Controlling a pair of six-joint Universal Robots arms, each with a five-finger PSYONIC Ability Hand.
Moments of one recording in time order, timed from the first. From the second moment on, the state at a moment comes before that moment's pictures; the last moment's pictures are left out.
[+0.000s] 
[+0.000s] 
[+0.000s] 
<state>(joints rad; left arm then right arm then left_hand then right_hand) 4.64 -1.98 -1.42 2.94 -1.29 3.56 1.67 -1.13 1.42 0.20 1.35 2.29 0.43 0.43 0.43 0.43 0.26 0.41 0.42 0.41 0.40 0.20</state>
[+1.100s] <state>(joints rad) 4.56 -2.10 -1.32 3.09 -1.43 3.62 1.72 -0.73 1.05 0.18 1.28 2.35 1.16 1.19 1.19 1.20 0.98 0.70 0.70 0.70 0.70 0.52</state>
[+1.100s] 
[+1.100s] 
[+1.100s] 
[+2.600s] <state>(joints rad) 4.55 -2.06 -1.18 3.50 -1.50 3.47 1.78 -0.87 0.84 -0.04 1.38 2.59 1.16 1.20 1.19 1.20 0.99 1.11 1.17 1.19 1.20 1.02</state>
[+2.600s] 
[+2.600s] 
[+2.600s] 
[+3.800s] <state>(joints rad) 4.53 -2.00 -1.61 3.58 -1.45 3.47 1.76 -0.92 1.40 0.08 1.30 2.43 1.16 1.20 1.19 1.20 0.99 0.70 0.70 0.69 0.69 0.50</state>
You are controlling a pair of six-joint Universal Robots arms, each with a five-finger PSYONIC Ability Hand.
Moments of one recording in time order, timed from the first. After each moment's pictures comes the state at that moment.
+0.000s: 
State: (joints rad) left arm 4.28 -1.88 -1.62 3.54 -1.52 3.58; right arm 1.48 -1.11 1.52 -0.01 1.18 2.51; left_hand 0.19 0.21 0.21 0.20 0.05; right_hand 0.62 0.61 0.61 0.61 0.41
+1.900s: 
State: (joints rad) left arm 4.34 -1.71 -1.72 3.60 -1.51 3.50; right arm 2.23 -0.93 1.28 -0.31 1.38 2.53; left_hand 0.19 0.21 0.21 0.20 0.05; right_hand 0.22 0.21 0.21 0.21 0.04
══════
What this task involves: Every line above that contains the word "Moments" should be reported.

Answer section:
Moments of one recording in time order, timed from the first. From the second moment on, the state at a moment comes before that moment's pictures; the last moment's pictures are left out.
Moments of one recording in time order, timed from the first. After each moment's pictures comes the state at that moment.

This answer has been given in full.